The answer must be every line of the records below that contains the word "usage".

Entries taken from a collection:
....
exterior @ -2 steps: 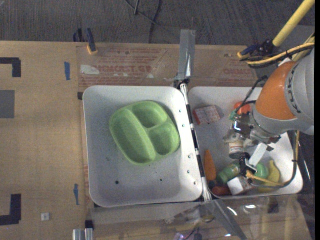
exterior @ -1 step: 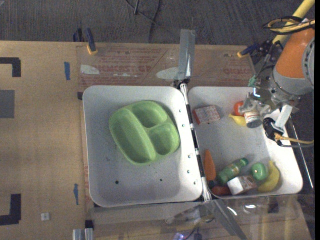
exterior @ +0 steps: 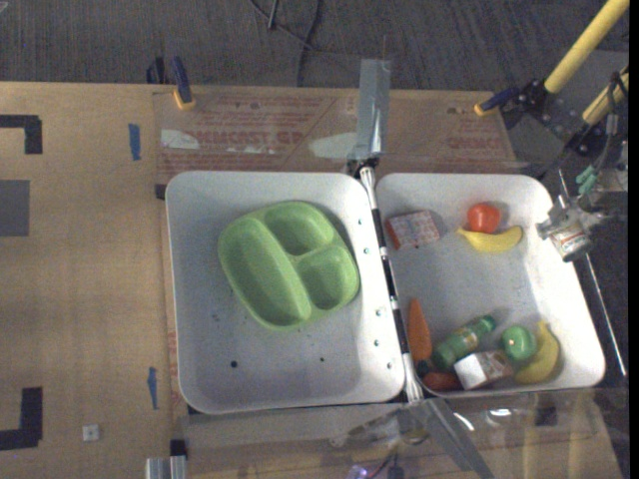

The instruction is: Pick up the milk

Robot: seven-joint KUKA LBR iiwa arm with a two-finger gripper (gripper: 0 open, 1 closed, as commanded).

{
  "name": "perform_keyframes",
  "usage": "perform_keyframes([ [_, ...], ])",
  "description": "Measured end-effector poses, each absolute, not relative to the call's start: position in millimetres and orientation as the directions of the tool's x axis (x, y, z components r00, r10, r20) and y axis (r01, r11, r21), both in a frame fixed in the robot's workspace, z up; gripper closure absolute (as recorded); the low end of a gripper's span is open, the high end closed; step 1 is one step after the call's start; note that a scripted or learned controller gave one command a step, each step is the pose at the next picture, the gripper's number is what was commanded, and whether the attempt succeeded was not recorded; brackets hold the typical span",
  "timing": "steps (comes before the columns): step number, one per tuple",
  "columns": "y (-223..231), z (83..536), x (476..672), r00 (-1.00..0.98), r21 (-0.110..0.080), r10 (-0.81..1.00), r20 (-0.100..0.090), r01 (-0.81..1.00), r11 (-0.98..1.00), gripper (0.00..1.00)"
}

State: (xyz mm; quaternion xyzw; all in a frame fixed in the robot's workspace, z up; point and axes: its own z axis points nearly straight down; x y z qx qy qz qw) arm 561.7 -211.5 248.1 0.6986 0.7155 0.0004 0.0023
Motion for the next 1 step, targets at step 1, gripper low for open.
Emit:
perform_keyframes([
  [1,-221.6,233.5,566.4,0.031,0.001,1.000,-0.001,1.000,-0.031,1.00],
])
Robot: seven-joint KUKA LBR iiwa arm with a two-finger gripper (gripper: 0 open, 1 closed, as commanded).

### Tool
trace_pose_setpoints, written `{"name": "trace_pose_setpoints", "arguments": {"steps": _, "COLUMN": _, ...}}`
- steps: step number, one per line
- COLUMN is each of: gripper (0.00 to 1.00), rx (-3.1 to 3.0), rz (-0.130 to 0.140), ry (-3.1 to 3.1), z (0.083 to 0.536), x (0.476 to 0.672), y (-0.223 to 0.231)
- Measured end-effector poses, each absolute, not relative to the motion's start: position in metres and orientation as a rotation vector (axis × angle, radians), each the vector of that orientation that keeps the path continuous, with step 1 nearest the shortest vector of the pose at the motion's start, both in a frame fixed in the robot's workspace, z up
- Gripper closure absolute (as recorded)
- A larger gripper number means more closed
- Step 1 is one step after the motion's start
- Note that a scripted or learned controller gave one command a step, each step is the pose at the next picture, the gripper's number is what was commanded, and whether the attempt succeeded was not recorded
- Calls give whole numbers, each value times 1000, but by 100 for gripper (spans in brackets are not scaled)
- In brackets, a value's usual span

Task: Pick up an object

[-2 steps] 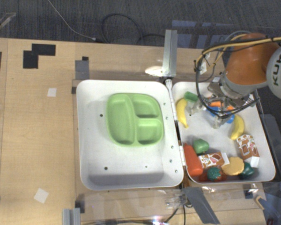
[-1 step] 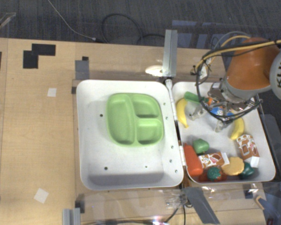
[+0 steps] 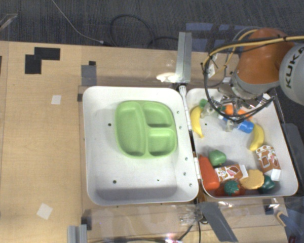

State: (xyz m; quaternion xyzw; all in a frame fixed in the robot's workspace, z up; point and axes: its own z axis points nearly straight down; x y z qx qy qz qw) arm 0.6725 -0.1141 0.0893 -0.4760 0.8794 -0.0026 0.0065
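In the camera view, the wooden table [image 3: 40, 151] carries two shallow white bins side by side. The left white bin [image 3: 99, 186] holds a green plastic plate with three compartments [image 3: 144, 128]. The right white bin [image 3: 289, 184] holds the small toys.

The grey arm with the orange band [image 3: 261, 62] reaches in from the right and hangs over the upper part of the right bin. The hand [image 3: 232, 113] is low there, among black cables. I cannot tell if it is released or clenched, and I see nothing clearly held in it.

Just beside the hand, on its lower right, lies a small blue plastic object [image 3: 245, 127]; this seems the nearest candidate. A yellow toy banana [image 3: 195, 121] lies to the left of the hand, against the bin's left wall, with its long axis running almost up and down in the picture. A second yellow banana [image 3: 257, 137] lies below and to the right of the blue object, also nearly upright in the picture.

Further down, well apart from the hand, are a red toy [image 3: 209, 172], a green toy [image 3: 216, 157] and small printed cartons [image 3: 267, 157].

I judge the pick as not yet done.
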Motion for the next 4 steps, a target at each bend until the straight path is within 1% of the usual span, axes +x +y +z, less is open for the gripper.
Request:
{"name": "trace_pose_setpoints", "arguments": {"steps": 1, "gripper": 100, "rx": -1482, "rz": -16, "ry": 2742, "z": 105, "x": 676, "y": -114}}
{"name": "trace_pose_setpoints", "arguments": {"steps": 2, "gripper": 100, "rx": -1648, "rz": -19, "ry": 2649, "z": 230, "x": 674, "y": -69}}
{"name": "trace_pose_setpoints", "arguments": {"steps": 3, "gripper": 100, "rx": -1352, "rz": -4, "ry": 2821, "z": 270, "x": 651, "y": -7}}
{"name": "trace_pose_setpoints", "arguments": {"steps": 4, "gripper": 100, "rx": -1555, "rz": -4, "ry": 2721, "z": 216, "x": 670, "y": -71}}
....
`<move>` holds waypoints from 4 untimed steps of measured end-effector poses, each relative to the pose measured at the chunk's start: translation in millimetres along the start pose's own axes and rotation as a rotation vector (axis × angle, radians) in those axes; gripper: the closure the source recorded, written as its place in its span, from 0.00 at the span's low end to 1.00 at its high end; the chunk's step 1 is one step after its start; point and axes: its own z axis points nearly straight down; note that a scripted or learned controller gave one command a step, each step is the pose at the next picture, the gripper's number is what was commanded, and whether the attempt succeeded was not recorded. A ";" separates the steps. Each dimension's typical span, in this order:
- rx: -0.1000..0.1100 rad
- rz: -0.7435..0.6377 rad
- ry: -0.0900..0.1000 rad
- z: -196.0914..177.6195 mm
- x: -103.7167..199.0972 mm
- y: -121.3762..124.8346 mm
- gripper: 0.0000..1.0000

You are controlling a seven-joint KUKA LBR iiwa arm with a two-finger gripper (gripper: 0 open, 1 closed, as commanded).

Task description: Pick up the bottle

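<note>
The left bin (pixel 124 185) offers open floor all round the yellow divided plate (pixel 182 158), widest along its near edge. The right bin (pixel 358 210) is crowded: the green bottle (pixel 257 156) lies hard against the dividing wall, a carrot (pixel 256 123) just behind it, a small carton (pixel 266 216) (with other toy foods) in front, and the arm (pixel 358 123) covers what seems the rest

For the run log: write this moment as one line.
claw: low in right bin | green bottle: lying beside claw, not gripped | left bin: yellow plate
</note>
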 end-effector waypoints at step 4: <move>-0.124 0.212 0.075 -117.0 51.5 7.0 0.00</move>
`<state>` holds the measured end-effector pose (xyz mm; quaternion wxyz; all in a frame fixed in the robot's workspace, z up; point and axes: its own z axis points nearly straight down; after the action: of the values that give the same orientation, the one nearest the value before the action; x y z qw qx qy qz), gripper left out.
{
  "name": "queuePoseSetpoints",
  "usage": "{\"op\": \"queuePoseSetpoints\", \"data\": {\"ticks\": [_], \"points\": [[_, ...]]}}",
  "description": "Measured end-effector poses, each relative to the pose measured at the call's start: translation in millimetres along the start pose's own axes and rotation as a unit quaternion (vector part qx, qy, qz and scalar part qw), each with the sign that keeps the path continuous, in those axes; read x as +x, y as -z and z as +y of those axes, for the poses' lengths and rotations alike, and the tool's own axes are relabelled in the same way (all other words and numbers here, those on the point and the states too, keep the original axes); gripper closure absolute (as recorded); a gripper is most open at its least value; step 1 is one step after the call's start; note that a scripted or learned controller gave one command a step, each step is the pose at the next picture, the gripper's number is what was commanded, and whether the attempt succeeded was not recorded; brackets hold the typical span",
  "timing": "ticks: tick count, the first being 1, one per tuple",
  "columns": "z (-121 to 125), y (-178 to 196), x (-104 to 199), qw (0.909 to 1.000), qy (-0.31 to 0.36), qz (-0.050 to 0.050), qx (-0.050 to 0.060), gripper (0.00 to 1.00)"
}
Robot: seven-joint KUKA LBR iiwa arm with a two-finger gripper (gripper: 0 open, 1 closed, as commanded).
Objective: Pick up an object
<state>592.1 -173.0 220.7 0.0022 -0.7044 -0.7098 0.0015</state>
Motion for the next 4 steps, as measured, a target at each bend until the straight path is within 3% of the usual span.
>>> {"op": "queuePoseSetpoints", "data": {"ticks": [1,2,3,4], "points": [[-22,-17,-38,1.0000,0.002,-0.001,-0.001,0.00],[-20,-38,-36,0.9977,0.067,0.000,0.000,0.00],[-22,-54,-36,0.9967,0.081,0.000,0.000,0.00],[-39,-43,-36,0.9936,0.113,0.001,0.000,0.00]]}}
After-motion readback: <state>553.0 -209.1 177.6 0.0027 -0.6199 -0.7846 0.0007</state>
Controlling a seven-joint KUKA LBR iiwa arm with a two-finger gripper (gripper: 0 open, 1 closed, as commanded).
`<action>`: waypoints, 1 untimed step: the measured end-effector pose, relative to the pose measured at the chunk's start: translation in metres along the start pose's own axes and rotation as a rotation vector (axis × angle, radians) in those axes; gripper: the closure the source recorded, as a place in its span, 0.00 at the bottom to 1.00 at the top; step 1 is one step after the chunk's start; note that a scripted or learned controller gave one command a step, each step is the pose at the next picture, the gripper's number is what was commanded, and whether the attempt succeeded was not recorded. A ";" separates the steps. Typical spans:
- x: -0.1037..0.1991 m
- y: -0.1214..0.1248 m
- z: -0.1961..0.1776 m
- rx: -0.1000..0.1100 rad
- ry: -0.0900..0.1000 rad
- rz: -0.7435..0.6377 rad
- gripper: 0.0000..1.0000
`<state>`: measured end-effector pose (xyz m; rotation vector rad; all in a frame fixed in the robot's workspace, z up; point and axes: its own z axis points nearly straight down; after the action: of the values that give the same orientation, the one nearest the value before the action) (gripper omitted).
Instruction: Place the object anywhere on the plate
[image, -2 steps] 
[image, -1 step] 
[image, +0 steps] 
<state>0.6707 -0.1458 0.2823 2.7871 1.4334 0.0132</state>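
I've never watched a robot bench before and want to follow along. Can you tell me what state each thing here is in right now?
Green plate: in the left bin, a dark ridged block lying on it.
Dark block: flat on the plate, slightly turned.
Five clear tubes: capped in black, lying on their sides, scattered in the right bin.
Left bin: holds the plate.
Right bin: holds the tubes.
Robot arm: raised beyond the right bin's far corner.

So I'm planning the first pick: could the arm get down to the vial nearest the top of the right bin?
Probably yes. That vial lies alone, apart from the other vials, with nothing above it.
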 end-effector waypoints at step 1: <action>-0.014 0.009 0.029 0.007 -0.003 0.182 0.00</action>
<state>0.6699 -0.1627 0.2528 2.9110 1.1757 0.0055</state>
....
Exercise result ::
  "usage": "perform_keyframes([ [_, ...], ])",
  "usage": "{\"op\": \"queuePoseSetpoints\", \"data\": {\"ticks\": [_], \"points\": [[_, ...]]}}",

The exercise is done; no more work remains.